Would you transcribe exactly the lines below, starting at the one that contains "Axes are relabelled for" and ending with the last line, both included? Leave out all other lines.

════

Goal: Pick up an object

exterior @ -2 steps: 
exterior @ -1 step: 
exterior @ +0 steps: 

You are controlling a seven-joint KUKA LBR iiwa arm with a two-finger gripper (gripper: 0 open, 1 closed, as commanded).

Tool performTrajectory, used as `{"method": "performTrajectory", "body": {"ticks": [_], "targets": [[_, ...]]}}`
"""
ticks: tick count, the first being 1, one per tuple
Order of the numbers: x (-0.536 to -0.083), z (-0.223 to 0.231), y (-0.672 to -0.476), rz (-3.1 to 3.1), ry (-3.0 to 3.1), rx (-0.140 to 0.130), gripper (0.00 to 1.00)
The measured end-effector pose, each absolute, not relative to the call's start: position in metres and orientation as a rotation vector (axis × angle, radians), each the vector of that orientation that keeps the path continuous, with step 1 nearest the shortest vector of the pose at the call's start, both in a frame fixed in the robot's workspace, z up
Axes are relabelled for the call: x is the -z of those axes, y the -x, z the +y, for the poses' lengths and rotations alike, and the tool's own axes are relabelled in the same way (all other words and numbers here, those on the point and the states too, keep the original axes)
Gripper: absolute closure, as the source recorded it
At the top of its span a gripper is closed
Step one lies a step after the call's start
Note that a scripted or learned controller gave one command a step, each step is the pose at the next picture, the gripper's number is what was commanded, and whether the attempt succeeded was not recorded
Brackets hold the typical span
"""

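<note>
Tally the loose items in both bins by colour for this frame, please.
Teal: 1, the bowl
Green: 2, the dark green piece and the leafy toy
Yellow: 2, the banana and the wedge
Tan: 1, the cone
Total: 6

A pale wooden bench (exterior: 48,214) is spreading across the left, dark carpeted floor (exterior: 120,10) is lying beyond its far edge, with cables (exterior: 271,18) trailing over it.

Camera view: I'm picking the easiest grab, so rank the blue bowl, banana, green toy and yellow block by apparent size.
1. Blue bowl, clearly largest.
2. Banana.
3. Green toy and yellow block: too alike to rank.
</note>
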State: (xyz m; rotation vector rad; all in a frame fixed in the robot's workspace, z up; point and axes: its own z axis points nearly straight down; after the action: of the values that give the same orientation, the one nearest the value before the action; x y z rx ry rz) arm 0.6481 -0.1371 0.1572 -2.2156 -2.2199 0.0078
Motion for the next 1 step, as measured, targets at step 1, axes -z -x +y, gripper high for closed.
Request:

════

Written answer =
Axes are relabelled for the call: x is the -z of those axes, y the -x, z the +y, for the poses' lengths and rotations alike, and the tool's own axes are relabelled in the same way (all other words and numbers here, those on the point and the states too, keep the original axes)
Gripper: absolute closure, as the source recorded it
At the top of its span a gripper is closed
Step one lies a step after the call's start
Note that a scripted or learned controller gave one command a step, each step is the pose at the next picture, the gripper's number is what was commanded, and whether the attempt succeeded was not recorded
Brackets hold the typical span
"""

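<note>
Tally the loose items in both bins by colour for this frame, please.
Teal: 1, the bowl
Green: 2, the dark green piece and the leafy toy
Yellow: 2, the banana and the wedge
Tan: 1, the cone
Total: 6

A pale wooden bench (exterior: 48,214) is spreading across the left, dark carpeted floor (exterior: 120,10) is lying beyond its far edge, with cables (exterior: 271,18) trailing over it.

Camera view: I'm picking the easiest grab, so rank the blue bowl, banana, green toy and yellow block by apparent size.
1. Blue bowl, clearly largest.
2. Banana.
3. Green toy and yellow block: too alike to rank.
</note>
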State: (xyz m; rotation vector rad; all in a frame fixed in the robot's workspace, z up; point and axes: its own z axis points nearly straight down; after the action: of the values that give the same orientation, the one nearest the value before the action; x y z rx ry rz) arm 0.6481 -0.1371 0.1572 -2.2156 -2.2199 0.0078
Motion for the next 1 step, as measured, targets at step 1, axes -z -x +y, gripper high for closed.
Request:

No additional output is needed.